The state has gone through severe cuts already this year -- it lopped 10.5% off of its budget in June. Ritter later cut an additional $320 million and counted on saving $44 million over two years by letting 2,600 ex-cons end their probation early and having the parole board consider earlier parole for 3,500 inmates.

A nonpartisan commission recommended the moves in December, and Dreyer noted that inmates eligible for faster parole were already nearing release. "These are people who are getting out of prison anyway within six months," he said.

The parole board has started considering whom to let out, but Republicans have attacked the plan as too risky. "It's inevitable these people will commit crimes," said state Senate Minority Leader Josh Penry, who hopes to challenge Ritter in next year's governor's race.

In Oregon, legislators closed a $78-million shortfall in the public safety budget this summer by delaying the implementation of a measure that increases sentences for certain drug and property crimes.

They also raised the credit that inmates get for good behavior from 20% of their sentence to 30%, starting next year.

"We needed to save some money, at least in the short term," said state Rep. Jeff Barker, a former police lieutenant. "It wasn't easy." Indeed, anti-crime activists are preparing a ballot measure to reverse the changes.

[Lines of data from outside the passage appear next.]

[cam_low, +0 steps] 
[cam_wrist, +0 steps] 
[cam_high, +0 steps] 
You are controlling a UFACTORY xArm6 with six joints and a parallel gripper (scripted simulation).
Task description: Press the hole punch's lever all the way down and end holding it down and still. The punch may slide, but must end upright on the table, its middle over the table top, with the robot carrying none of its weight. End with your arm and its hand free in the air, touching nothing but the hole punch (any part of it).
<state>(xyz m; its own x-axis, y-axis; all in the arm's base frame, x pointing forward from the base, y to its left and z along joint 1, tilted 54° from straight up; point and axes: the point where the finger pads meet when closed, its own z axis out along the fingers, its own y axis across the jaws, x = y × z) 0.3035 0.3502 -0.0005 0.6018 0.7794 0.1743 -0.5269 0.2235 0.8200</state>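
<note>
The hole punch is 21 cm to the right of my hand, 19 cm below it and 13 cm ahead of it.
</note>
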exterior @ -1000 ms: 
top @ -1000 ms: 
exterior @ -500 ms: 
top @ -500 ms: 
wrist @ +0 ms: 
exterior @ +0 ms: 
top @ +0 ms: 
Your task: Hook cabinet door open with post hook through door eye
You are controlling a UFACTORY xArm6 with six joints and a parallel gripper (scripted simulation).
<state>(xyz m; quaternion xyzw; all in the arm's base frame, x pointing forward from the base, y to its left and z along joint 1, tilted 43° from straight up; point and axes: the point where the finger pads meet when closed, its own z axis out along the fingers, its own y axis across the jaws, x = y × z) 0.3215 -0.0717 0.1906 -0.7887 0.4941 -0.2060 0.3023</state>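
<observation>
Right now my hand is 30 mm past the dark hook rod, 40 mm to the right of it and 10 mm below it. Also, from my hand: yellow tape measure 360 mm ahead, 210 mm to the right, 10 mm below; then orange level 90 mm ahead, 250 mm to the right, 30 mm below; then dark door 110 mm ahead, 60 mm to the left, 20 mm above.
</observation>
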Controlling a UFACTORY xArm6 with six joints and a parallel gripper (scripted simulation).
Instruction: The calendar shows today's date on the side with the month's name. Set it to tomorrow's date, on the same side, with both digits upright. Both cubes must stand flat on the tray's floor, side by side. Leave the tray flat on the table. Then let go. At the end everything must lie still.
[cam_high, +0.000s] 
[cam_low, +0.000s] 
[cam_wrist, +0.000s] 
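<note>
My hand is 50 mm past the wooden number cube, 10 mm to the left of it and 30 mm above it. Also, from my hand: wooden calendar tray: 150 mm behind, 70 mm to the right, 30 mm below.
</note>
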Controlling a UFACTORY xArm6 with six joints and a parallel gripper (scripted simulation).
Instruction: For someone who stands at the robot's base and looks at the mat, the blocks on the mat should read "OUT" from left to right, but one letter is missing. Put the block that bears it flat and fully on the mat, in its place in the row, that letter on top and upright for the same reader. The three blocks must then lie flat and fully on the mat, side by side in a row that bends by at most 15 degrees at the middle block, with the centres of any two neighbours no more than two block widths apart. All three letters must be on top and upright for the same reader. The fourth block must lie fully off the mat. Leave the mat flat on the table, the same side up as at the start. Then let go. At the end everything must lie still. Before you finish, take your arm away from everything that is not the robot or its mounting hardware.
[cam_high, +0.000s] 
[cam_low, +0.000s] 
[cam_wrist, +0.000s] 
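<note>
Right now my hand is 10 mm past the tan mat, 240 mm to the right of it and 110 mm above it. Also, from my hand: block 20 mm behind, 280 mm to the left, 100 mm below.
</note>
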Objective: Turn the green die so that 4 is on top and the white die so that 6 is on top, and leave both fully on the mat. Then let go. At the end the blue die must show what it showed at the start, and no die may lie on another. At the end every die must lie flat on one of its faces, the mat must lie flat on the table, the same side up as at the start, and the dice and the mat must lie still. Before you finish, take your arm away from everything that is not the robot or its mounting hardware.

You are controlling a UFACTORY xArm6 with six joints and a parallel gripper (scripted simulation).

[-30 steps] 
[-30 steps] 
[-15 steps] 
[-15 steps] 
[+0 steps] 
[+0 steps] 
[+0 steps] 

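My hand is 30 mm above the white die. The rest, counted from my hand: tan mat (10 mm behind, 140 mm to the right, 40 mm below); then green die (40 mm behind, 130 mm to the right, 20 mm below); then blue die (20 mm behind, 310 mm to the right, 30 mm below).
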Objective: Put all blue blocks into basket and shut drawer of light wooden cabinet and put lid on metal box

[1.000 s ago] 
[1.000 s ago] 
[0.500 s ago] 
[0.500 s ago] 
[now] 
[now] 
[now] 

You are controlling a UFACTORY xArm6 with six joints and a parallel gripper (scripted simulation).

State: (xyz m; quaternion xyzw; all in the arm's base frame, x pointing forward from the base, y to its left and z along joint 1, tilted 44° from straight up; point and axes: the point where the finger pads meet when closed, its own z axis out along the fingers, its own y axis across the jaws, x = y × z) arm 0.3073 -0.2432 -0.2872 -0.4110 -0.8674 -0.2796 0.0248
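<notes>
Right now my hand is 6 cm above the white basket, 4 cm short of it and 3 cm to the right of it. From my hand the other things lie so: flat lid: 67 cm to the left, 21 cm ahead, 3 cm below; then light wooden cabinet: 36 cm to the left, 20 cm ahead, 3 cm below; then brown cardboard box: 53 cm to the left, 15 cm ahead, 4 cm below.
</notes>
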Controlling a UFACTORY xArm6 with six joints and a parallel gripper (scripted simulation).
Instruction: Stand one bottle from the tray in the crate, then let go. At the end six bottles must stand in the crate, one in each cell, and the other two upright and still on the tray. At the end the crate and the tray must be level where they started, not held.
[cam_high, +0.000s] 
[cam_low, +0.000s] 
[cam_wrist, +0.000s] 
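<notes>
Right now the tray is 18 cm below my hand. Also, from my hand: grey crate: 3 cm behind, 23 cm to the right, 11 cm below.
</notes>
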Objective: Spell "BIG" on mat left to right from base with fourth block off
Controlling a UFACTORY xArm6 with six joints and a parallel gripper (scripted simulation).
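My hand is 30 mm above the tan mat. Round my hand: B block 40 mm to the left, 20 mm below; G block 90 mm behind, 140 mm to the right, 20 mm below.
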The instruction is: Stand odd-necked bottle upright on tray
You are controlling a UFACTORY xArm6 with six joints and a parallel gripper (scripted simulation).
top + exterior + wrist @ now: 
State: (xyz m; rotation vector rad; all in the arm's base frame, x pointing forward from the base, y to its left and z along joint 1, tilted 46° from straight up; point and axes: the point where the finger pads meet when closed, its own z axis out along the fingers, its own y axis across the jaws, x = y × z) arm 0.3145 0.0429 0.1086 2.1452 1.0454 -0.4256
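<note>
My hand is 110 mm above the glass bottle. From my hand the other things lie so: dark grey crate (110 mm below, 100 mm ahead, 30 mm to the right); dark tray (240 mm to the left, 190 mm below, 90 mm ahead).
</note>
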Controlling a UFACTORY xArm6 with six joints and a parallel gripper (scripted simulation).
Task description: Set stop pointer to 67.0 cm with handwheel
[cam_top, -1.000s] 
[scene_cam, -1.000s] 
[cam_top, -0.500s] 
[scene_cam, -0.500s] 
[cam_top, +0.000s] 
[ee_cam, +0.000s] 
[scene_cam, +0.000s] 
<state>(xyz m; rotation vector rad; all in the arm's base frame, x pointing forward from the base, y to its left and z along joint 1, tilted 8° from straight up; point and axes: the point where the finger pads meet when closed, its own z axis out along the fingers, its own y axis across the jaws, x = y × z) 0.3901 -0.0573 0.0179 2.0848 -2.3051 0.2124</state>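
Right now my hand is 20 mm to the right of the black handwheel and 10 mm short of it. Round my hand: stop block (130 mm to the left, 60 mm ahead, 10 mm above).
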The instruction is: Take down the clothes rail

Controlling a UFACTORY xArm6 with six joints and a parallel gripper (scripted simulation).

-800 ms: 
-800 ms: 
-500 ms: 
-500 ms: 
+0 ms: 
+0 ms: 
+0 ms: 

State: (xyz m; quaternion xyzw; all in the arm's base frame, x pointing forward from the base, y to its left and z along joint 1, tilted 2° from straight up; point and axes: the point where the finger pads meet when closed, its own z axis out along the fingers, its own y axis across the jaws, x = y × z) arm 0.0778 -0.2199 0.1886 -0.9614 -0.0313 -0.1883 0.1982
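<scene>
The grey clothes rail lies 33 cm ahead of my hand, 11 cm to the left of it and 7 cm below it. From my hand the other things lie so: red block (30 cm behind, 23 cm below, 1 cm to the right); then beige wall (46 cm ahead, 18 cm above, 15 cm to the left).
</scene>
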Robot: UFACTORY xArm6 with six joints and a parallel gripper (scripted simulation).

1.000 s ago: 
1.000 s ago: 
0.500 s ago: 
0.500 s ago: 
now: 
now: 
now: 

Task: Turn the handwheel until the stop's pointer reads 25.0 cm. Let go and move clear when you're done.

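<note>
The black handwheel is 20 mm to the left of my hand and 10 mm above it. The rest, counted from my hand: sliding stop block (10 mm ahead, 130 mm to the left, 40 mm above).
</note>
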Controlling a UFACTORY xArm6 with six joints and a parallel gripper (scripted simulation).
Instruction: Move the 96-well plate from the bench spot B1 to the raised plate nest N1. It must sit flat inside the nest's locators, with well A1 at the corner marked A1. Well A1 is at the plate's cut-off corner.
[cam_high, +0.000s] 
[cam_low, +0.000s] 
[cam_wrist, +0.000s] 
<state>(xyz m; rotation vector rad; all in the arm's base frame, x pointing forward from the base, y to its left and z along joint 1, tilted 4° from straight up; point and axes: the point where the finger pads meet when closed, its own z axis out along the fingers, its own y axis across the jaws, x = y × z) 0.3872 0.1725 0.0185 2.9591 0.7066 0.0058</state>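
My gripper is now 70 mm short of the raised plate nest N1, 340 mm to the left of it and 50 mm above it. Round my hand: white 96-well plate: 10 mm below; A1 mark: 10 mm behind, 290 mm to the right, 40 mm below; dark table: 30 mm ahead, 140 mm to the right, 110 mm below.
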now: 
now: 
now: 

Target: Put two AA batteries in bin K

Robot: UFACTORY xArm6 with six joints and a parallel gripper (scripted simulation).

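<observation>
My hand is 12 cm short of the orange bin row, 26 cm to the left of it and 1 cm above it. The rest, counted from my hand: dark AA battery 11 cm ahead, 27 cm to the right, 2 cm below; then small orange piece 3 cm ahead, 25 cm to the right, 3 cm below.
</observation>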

In Kentucky, the budget has been pressed for some time, but it was a finding that the state had the fastest-growing prison population in the country that spurred Democratic Gov. Steve Beshear and the Legislature to act.

The state recalculated the time that convicts who have violated their parole must serve in prison. If convicts have not committed new crimes and violated only a technical term of their parole (failing a drug test, for example), they are credited for time they spent on parole out of prison before the violation.

Jennifer Brislin, a spokeswoman for the state's Justice and Public Safety Cabinet, said officials decided that offenders who do not commit new crimes while on probation deserve some reward. "That should be worth as much as sitting on the state's dime, behind a fence," she said.

State Atty. Gen. Jack Conway sued to overturn the thousands of early releases, arguing that a retroactive change to sentences is illegal and risky. The case was heard before the Kentucky Supreme Court in August.

"To go back retroactively as a budget-saving measure and . . . release violent offenders is, to me, irresponsible," Conway said.

Still, Conway said that he too was concerned about the prison population, and that he wanted to bring it down by targeting nonviolent offenders for early release and expanding drug courts.

"If we're going to deal with the issue," he said, "we have to be smart about it."